▶ **Your instructions**: In full and without alteration, write out the records.

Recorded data
+ + + + +

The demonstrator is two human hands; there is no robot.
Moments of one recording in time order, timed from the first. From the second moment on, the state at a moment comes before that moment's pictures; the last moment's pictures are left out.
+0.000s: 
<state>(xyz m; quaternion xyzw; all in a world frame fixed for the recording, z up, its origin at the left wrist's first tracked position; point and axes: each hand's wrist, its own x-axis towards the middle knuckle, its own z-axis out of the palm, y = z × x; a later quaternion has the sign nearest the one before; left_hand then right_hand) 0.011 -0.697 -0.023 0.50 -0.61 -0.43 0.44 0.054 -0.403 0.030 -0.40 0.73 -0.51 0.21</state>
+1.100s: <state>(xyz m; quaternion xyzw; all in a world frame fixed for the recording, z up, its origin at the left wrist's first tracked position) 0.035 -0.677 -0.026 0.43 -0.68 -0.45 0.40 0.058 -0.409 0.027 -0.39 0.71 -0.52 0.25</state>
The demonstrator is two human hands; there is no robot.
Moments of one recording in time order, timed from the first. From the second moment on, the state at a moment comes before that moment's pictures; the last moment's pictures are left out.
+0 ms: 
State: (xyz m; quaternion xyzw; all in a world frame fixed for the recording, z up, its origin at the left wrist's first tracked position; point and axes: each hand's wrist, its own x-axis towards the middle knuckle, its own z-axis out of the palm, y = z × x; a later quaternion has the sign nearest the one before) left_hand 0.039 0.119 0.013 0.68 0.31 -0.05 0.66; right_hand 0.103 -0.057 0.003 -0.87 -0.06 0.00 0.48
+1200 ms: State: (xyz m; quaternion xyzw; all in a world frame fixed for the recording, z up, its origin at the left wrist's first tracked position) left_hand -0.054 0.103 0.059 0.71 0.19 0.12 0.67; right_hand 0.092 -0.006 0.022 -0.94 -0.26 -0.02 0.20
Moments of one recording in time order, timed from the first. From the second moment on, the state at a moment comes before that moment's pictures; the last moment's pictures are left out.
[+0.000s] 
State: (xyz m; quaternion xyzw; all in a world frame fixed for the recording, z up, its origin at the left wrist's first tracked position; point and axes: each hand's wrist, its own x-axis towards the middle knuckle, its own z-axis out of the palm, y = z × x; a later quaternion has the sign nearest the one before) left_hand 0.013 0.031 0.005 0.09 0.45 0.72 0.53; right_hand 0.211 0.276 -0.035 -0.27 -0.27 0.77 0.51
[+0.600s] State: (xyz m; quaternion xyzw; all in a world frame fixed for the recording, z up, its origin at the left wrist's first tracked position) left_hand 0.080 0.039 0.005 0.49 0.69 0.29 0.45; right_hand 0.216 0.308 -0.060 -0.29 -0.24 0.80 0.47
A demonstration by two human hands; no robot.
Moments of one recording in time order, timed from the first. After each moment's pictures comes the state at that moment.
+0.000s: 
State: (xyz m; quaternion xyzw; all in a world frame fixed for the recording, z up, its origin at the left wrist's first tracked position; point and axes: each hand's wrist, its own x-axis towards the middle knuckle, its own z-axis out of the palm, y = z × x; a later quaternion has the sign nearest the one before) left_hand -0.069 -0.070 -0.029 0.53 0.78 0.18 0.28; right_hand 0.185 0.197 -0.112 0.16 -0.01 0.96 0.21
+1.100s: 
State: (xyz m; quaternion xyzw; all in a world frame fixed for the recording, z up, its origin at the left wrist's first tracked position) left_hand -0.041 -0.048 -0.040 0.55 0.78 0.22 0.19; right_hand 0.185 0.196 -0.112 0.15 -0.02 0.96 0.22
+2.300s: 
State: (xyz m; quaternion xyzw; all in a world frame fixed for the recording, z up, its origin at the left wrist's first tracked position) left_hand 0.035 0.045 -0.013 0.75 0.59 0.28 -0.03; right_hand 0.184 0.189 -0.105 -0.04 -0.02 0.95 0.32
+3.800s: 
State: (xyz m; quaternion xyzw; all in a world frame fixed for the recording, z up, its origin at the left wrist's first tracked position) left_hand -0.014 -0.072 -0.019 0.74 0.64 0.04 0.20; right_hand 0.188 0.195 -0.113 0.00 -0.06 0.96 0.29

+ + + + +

▶ **Solution**:
The demonstrator is two human hands; there is no robot.
Moments of one recording in time order, timed from the first. From the second moment on, the state at a moment comes before that moment's pictures; the last moment's pictures are left out.
+0.000s: 
<state>(xyz m; quaternion xyzw; all in a world frame fixed for the recording, z up, its origin at the left wrist's first tracked position; point and axes: each hand's wrist, its own x-axis towards the middle knuckle, its own z-axis out of the palm, y = z × x; a later quaternion has the sign nearest the one before; left_hand then right_hand) 0.011 -0.697 -0.023 0.50 -0.61 -0.43 0.44 0.054 -0.403 0.030 -0.40 0.73 -0.51 0.21</state>
+1.100s: <state>(xyz m; quaternion xyzw; all in a world frame fixed for the recording, z up, its origin at the left wrist's first tracked position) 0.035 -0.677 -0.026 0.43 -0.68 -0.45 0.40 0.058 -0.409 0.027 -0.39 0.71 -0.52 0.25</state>
The demonstrator is two human hands; there is no robot.
Moments of one recording in time order, timed from the first. From the second moment on, the state at a moment comes before that moment's pictures; the last moment's pictures are left out.
+0 ms: 
State: (xyz m; quaternion xyzw; all in a world frame fixed for the recording, z up, its origin at the left wrist's first tracked position; point and axes: each hand's wrist, its own x-axis towards the middle knuckle, its own z-axis out of the palm, y = z × x; a later quaternion has the sign nearest the one before) left_hand 0.039 0.119 0.013 0.68 0.31 -0.05 0.66; right_hand 0.103 -0.057 0.003 -0.87 -0.06 0.00 0.48
+1200 ms: State: (xyz m; quaternion xyzw; all in a world frame fixed for the recording, z up, its origin at the left wrist's first tracked position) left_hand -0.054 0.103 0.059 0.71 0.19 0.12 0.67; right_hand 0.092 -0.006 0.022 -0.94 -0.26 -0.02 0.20
Moments of one recording in time order, timed from the first. From the second moment on, the state at a moment comes before that moment's pictures; the last moment's pictures are left out.
[+0.000s] 
State: (xyz m; quaternion xyzw; all in a world frame fixed for the recording, z up, its origin at the left wrist's first tracked position; point and axes: each hand's wrist, its own x-axis towards the middle knuckle, its own z-axis out of the palm, y = z × x; a later quaternion has the sign nearest the one before) left_hand 0.013 0.031 0.005 0.09 0.45 0.72 0.53; right_hand 0.211 0.276 -0.035 -0.27 -0.27 0.77 0.51
[+0.600s] State: (xyz m; quaternion xyzw; all in a world frame fixed for the recording, z up, its origin at the left wrist's first tracked position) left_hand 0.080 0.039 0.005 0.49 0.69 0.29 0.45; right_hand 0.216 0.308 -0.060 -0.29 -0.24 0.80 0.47
A demonstration by two human hands; no robot.
Moments of one recording in time order, timed from the first. After each moment's pictures comes the state at that moment.
+0.000s: 
State: (xyz m; quaternion xyzw; all in a world frame fixed for the recording, z up, its origin at the left wrist's first tracked position; point and axes: each hand's wrist, its own x-axis towards the middle knuckle, its own z-axis out of the palm, y = z × x; a later quaternion has the sign nearest the one before) left_hand -0.069 -0.070 -0.029 0.53 0.78 0.18 0.28; right_hand 0.185 0.197 -0.112 0.16 -0.01 0.96 0.21
+1.100s: 
State: (xyz m; quaternion xyzw; all in a world frame fixed for the recording, z up, its origin at the left wrist's first tracked position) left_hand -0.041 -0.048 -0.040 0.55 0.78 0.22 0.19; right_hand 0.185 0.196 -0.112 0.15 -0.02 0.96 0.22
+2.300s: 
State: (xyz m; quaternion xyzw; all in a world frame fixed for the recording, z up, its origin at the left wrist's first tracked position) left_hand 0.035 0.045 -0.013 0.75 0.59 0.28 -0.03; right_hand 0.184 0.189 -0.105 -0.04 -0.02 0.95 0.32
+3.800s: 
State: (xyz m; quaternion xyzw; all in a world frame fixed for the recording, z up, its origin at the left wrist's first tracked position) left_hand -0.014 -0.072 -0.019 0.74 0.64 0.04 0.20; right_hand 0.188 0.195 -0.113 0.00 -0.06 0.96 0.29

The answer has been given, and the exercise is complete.